**WHAT YOU HAVE TO DO:**
Would you please set down the data again exactly as given, excluding the pictures?
### DATA ###
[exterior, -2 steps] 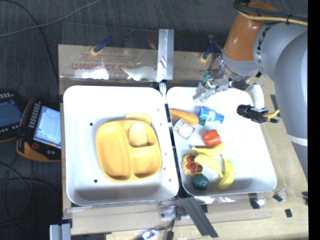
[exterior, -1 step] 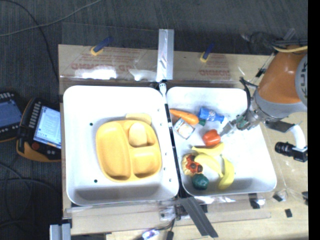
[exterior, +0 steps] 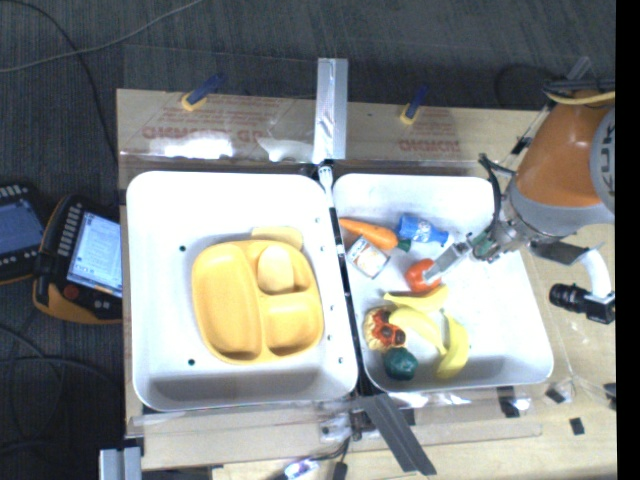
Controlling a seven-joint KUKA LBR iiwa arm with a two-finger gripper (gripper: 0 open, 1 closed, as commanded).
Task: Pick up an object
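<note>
Bananas (exterior: 440,333) (two), one carrot (exterior: 368,234)

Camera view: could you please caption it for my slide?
Claw reaching toward small red toy among play food in right white bin.

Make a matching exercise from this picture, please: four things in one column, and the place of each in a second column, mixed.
Things:
1. yellow tray
2. carrot
3. bananas
4. dark green fruit

Places:
A. near front wall of the right bin
B. in the left bin
C. right bin, far part, beside the divider
D. right bin, below the gripper

Pairs: 1-B, 2-C, 3-D, 4-A
</note>
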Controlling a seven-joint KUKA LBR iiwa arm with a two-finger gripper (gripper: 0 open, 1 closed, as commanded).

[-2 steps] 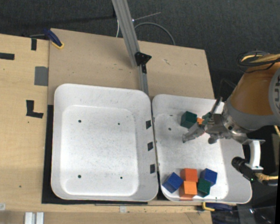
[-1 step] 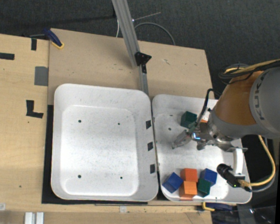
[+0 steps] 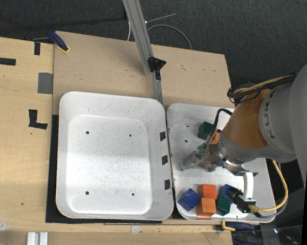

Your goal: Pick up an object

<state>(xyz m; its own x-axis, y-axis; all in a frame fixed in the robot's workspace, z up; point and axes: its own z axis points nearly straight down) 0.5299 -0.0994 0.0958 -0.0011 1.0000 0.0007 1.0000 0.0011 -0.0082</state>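
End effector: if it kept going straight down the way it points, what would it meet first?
Probably the bare floor of the right bin under the end effector; the green block sits just beyond, though depth is unclear.

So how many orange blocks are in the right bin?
2: one orange block near the front edge, another directly in front of it, touching. The arm may hide more.
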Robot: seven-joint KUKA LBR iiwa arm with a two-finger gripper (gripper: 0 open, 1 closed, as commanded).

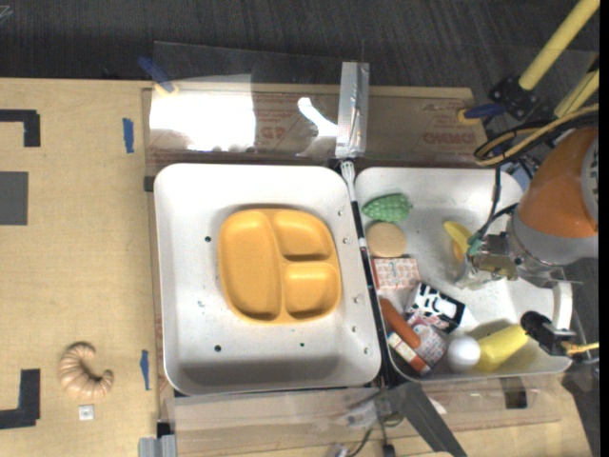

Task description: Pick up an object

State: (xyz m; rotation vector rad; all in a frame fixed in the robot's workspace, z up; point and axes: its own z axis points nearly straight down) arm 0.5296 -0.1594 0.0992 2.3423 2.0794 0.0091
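Note:
The right bin [428, 184] holds a pile of small items. Among them are a green leafy piece [386, 206], a round tan biscuit [386, 239], a yellow banana-like piece [458, 238], a red-and-white packet [396, 273], a black-and-white carton [436, 307], an orange stick [396, 324], a white ball [463, 352] and a yellow cylinder [502, 345]. My gripper [487, 261] hangs low over the right half of this bin, just right of the banana-like piece. The wrist hides its tips. Nothing shows as held.
The left bin [181, 217] carries a yellow divided plate [279, 262]. A tan croissant toy [86, 371] lies on the bench at the far left. The bins' shared wall [360, 255] runs between them. Yellow and black cables [533, 112] hang behind the arm at upper right.

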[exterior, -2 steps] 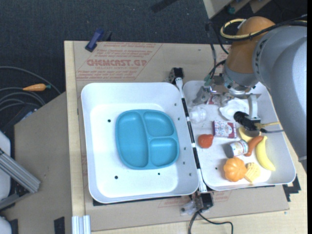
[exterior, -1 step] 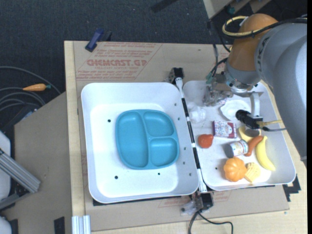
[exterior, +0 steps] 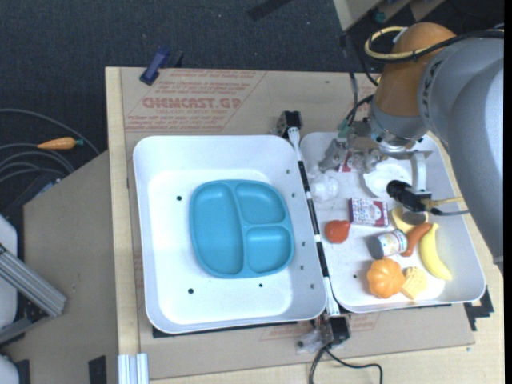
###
**WORKED SOLUTION:**
[exterior, -2 steps] 
[exterior, -1 step] 
[exterior, +0 steps] 
Controlling a seven-joint KUKA LBR iiwa arm with a two-finger gripper (gripper: 0 open, 1 closed, as commanded).
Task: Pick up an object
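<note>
Bananas (exterior: 440,333) (two), one carrot (exterior: 368,234)

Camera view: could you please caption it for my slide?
Claw reaching toward small red toy among play food in right white bin.

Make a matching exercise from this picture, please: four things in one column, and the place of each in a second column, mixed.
Things:
1. yellow tray
2. carrot
3. bananas
4. dark green fruit

Places:
A. near front wall of the right bin
B. in the left bin
C. right bin, far part, beside the divider
D. right bin, below the gripper

Pairs: 1-B, 2-C, 3-D, 4-A
</note>
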Controlling a seven-joint KUKA LBR iiwa arm with a two-finger gripper (gripper: 0 open, 1 closed, as commanded).

[-2 steps] 
[-1 step] 
[+0 steps] 

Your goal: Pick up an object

<state>(xyz m; its own x-axis, y-axis; all in a frame fixed in the robot's workspace, z up; point and axes: its own z axis points nearly straight down) 0.5299 -0.0994 0.0958 -0.0011 1.0000 0.0007 1.0000 0.0011 -0.0082</state>
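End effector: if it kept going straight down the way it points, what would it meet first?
Probably the bare floor of the right bin under the end effector; the green block sits just beyond, though depth is unclear.

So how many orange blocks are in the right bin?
2: one orange block near the front edge, another directly in front of it, touching. The arm may hide more.
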Robot: seven-joint KUKA LBR iiwa arm with a two-finger gripper (gripper: 0 open, 1 closed, as commanded).


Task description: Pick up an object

State: (xyz m; rotation vector rad; all in a frame fixed in the robot's workspace, z up; point and axes: its own z axis points nearly straight down) arm 0.5296 -0.1594 0.0992 2.3423 2.0794 0.0091
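Note:
The right bin [428, 184] holds a pile of small items. Among them are a green leafy piece [386, 206], a round tan biscuit [386, 239], a yellow banana-like piece [458, 238], a red-and-white packet [396, 273], a black-and-white carton [436, 307], an orange stick [396, 324], a white ball [463, 352] and a yellow cylinder [502, 345]. My gripper [487, 261] hangs low over the right half of this bin, just right of the banana-like piece. The wrist hides its tips. Nothing shows as held.
The left bin [181, 217] carries a yellow divided plate [279, 262]. A tan croissant toy [86, 371] lies on the bench at the far left. The bins' shared wall [360, 255] runs between them. Yellow and black cables [533, 112] hang behind the arm at upper right.
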
[exterior, -2 steps] 
[exterior, -1 step] 
[exterior, +0 steps] 

Thus the exercise is complete.